The more you prompt an LLM, the more deterministic the results. The problem is that you never really know how deterministic it is - i.e. the probability. This works for many use cases where the results can be ‘creative’.

LLM usage needs a high amount of critical thinking. Much of the cool stuff you see promoted works because it applies LLMs over publicly documented domains with well-known language and concepts. LLMs are trained on a vast corpus of this knowledge. And for many use cases, this is great - it will drive automation and productivity with low effort.

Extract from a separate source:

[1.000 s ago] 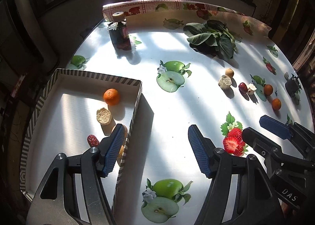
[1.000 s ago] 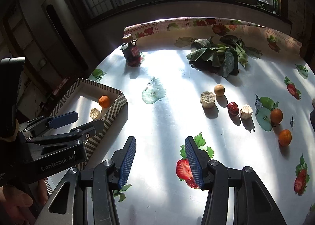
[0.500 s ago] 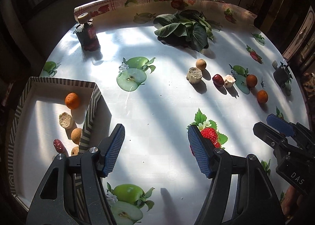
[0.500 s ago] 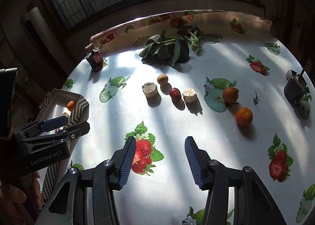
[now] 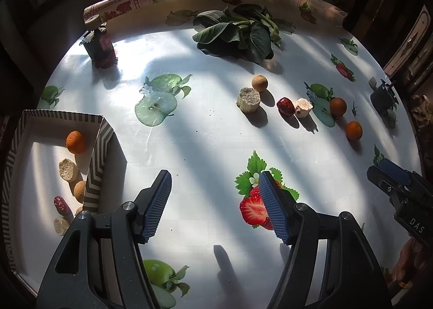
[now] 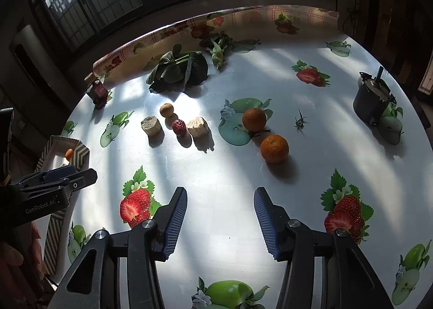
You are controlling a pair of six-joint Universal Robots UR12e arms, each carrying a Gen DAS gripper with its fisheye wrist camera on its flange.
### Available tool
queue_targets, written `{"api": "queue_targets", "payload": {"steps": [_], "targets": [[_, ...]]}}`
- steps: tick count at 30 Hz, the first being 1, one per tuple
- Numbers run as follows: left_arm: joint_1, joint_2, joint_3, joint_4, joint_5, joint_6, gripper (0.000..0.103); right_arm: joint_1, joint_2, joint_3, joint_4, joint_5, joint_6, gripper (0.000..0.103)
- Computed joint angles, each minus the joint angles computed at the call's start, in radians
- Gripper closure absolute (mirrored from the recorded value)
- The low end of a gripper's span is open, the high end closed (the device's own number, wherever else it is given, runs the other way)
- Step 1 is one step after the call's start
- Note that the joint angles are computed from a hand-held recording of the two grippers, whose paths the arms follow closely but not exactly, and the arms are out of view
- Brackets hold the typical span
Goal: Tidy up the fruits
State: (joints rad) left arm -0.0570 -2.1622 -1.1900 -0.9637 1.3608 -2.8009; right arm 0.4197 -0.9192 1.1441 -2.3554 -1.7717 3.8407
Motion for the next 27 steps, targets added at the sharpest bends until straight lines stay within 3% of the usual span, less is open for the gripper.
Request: {"api": "queue_targets", "payload": {"steps": [10,18,27], "targets": [[-0.004,-0.032,0.047,-0.04,-0.01,-0.014,0.036,-0.021,-0.032,0.058,0.004,-0.011,0.065,0.053],[-0.012,-0.073,0.112,-0.088,-0.036,-0.007,0.036,-0.022,-0.015,0.032,0.012,-0.01,0.041,0.053],[-0.029,-0.113,0.17,-0.12,-0.018,0.007,0.036,-0.034,-0.009,0.027,0.018,0.002,0.049,0.053]]}}
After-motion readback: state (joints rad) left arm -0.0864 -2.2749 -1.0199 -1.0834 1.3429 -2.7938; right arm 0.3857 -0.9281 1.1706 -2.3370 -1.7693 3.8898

A public LLM could perform less well for domain-specific things where language is more customised and contextualised. Is a dog an animal or a brand of beer? If a non-contextualised LLM incorrectly thinks it’s an animal, imagine what kind of response it could give - it may do well, it may not.

With growing context length limits, the contextualisation can be done at runtime (via the prompt) - this only goes so far. Custom domains containing large volumes of training data are better off with fine-tuning LLMs.

Conclusion

For now, though, I’ll be sticking to having transforms in deterministic code. However, a friendly LLM can certainly help me write that code. I fully expect my current understanding will get blown away as LLMs evolve.

It would be super cool to explore fine-tuning an LLM to domain-specific data and see what powerful features could result. I could also extend the transformation complexity and use a more powerful LLM like gpt-4 to see how it performs.